There are down sides to cartons, however. At first glance, aseptic packages look like simple cardboard. But they’re actually a six-layer sandwich of paper, aluminum, and low-density polyethylene, and therein lies the major rub: Separating the materials from each other for recycling isn’t easy. That’s not to say it can’t be done – the polyethylene and aluminum can be mushed together and injection-molded to make benches and roof tiles, and the paper often gets recycled into toilet paper – but not every recycling company will accept cartons. If yours doesn’t, that’s an easy mark in favor of the old-fashioned can.

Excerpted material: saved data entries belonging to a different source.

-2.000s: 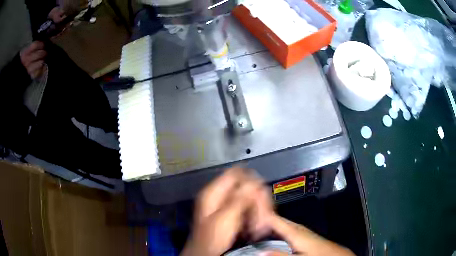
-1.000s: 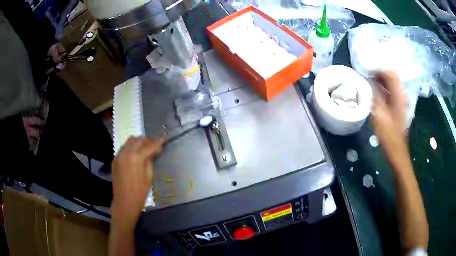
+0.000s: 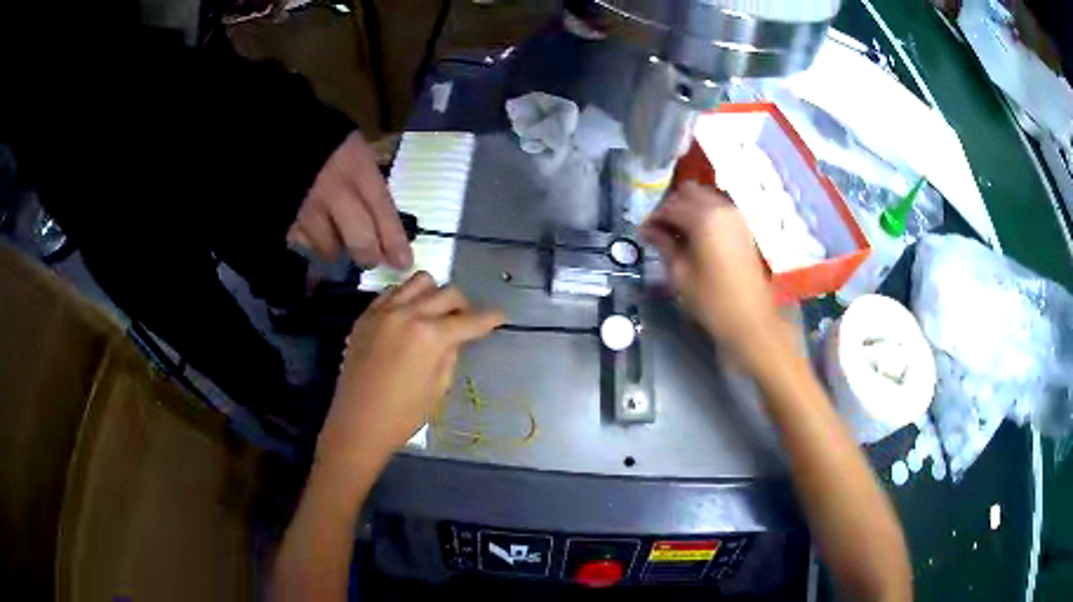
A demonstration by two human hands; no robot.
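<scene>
My left hand (image 3: 406, 353) pinches the thin black stem of a stemmed workpiece, left of centre. This workpiece's white round head (image 3: 618, 332) lies over the clamp bar (image 3: 635, 394). A second stemmed workpiece has a dark-rimmed round head (image 3: 624, 252) at the fixture block (image 3: 580, 280), beneath the press head (image 3: 650, 176). Another person's hand (image 3: 353, 212) is at its black handle. My right hand (image 3: 718, 265) is just right of that head, fingers bent together close to the press tip. Whether it holds anything is hidden.
An orange parts box (image 3: 824, 280) with white contents stands behind my right hand. A white round tub (image 3: 882, 365), green-nozzled bottle (image 3: 900, 212) and plastic bag (image 3: 994, 318) are at right. A ribbed strip (image 3: 433, 176), crumpled tissue (image 3: 544, 121) and yellow bands (image 3: 482, 426) lie on the plate.
My right hand has moved from beside the tub to the press tip. My left hand still holds a stem. The other person's hand and the second workpiece have come to the block.
</scene>
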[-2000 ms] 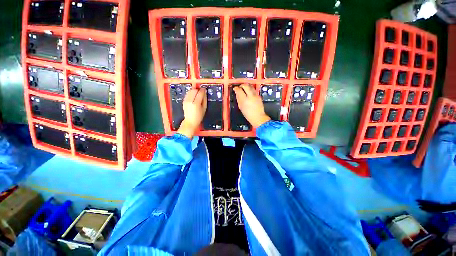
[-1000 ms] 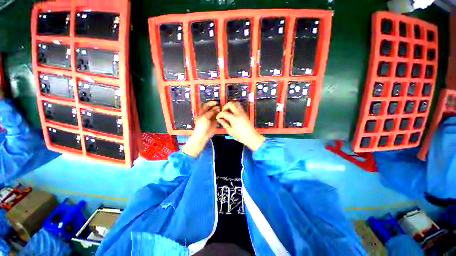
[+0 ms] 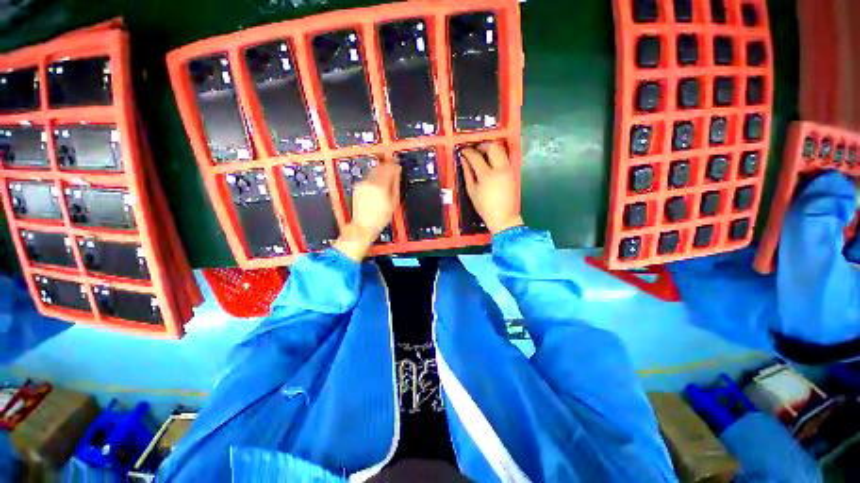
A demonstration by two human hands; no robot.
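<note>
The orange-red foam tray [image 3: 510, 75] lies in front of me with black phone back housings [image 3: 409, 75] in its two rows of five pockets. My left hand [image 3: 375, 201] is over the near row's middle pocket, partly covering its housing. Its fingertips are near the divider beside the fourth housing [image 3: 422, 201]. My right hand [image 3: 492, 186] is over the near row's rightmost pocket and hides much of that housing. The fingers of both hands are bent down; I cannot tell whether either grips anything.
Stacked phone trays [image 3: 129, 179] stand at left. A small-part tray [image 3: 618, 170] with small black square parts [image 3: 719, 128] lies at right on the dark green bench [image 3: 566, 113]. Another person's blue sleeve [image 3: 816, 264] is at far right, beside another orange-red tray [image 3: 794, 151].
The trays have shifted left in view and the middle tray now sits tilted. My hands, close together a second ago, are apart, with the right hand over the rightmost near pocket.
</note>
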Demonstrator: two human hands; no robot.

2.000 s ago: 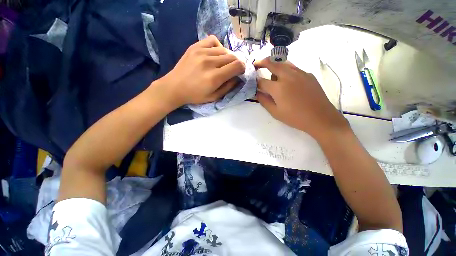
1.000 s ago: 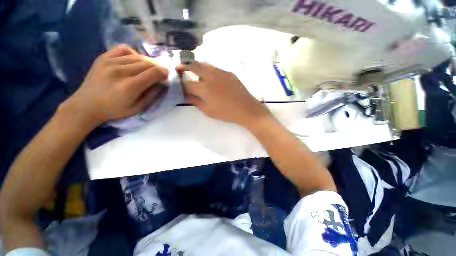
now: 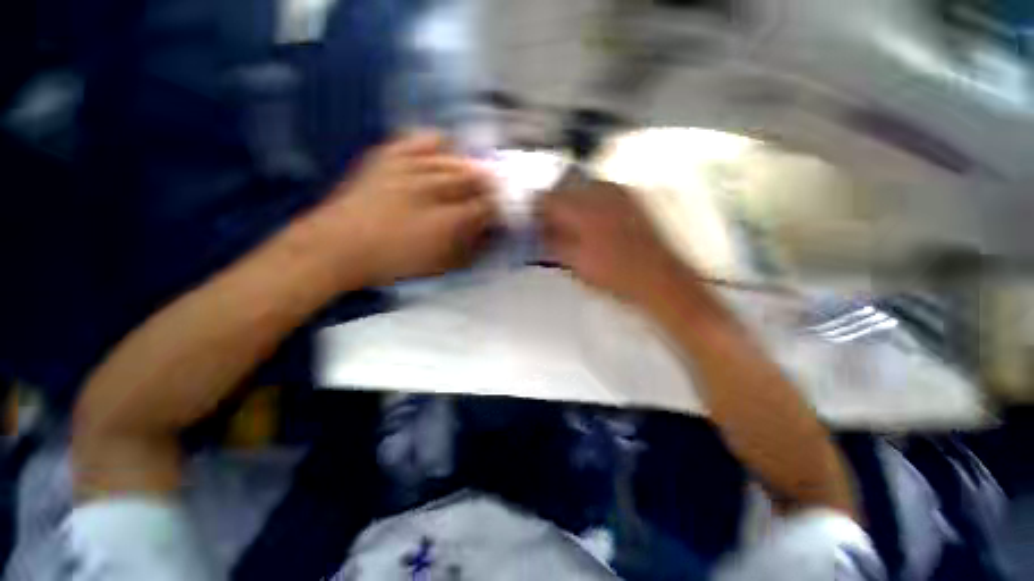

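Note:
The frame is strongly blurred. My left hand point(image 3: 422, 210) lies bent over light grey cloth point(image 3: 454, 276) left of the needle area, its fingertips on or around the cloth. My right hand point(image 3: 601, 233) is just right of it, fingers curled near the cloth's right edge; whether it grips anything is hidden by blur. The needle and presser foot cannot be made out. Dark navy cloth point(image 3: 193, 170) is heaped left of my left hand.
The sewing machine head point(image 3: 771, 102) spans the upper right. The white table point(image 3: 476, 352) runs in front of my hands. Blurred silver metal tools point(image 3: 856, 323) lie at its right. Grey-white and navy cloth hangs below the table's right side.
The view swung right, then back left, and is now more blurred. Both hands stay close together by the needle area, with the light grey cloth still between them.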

Lucky for you, Abigail, Washington, D.C., does recycle cartons.
“Tin” cans – actually steel with a thin tin coating – may be heavier and less efficient to ship, but they’re easily and frequently recycled. In fact, most new steel products are actually made from 20 to 100 percent recycled metal, which helps reduce energy use over producing virgin steel. There’s one more thing to keep in mind with cans: Most are lined with BPA (an issue even when you’re doing your own canning).
How does it all shake out? A Tetra Pak-commissioned, peer-reviewed study rules in favor of the aseptic carton, saying cans produce significantly more carbon emissions throughout their life cycle. While that may raise eyebrows a bit, other studies seem to back it up. Cartons tend to fare well when compared to other types of packages too, as in this Spanish study that declared them (along with plastic) tops over glass vessels.
So opting for cartons over cans can be a smart decision, but let’s not let these either-or queries obscure the real issue at hand: Reducing the amount of packaging we use should be our first priority. To that end, Abigail, I heartily endorse making your own fresh (organic, local!) soup, tomato sauce, and pumpkin puree when you can. Often easier said than done, I know, but a little menu-planning ahead of time goes a long way toward making it happen. When you are buying store-bought, go for bulk and skip packaging-heavy individual portions; or even better, search out products that come in refillable containers. Future PPPQs are always welcome, but keep in mind most will end with this perennial advice.